Demon goes on to describe his situation as the following:
‘If you’ve not known the dragon we were chasing, words may not help. People talk of getting high, this blast you get, not so much what you feel as what you don’t: the sadness and dread in your gut, all the people that have judged you useless.’
These lines have stuck with me since finishing the book. Patients so often have to live with the health consequence of not only their predisposition, but of what other healthcare professionals have put them through. Whether it is mistakes in clinical practice or prescriptions that are made without knowledge of the full consequences of what regular use can do, we should all think twice when judging who comes through the front door of the practice, and try to operate within the aims of long-term benefit rather than convenience.
Featured book: Barbara Kingsolver, Demon Copperhead, Faber and Faber, 2023, PB, 560pp, £9.99, 978-0571376483
References
1. McGreal C. ‘I don’t see how it ends’: expert sounds alarm on new wave of US opioids crisis. The Guardian 2024; 28 Jan: https://www.theguardian.com/us-news/2024/jan/28/us-opioids-crisis-fentanyl-appalachia (accessed 5 Jun 2025).
2. Darbyshire M. Barbara Kingsolver: ‘Everyone has friends impacted by the opioid crisis’. Financial Times 2023; Jan: https://www.ft.com/content/9a0f18ca-2dd5-470a-a978-d7a7a166c999 (accessed 6 Jun 2025).
3. Yule AM, Wilens TE, Martelon MK, et al. Does exposure to parental substance use disorders increase substance use disorder risk in offspring? A 5-year follow-up study. Am J Addict 2013; 22(5): 460–465.

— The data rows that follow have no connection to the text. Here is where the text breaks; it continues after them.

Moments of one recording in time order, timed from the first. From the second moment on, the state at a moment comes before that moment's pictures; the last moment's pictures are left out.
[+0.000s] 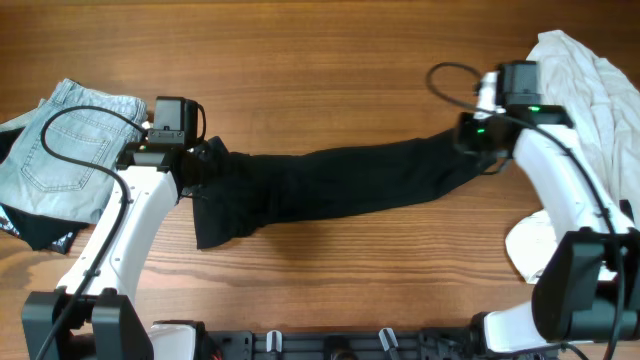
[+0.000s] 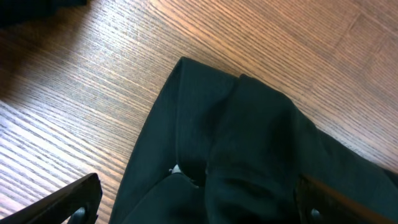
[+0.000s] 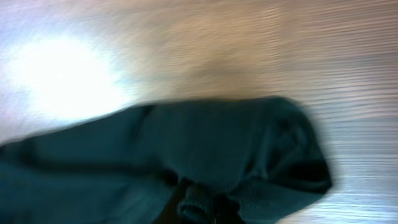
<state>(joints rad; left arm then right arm) -0.06 1.48 1.00 -0.78 -0.08 -0.60 0.00 1.66 1.17 -0.73 -0.07 0.13</state>
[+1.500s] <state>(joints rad) -0.06 1.48 1.00 -0.78 -0.09 -0.60 0.54 1.49 1.18 -0.76 0.03 0.29</state>
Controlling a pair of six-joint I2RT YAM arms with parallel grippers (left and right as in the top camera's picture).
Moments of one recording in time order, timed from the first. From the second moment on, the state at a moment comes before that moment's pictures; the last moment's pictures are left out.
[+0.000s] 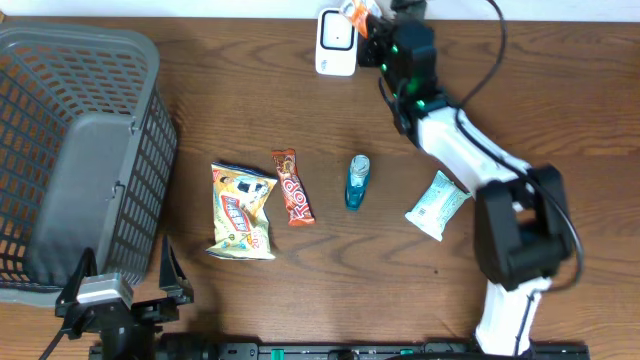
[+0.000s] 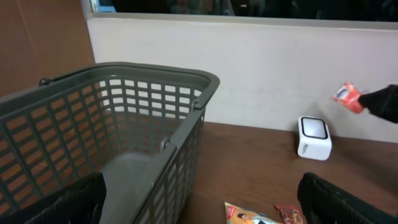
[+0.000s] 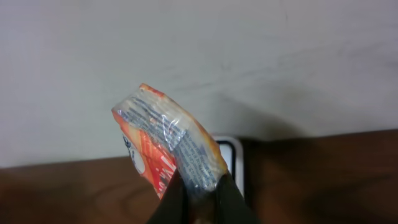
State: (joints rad) left arm 0.02 0.00 0.72 -0.75 -0.11 -0.05; right arm 0.35 2.09 1.51 0.36 0.08 0.40
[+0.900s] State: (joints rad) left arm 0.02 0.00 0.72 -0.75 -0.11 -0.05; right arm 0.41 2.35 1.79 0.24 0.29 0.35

4. Parolin M, Simonelli A, Mapelli D, et al. Parental substance abuse as an early traumatic event. Preliminary findings on neuropsychological and personality functioning in young drug addicts exposed to drugs early. Front Psychol 2016; 7: 887.
5. NHS England. Opioid prescribing for chronic pain. https://www.england.nhs.uk/south/info-professional/safe-use-of-controlled-drugs/opioids (accessed 5 Jun 2025).
6. Roberts A-O, Richards GC. Is England facing an opioid epidemic? Br J Pain 2023; 17(3): 320–324.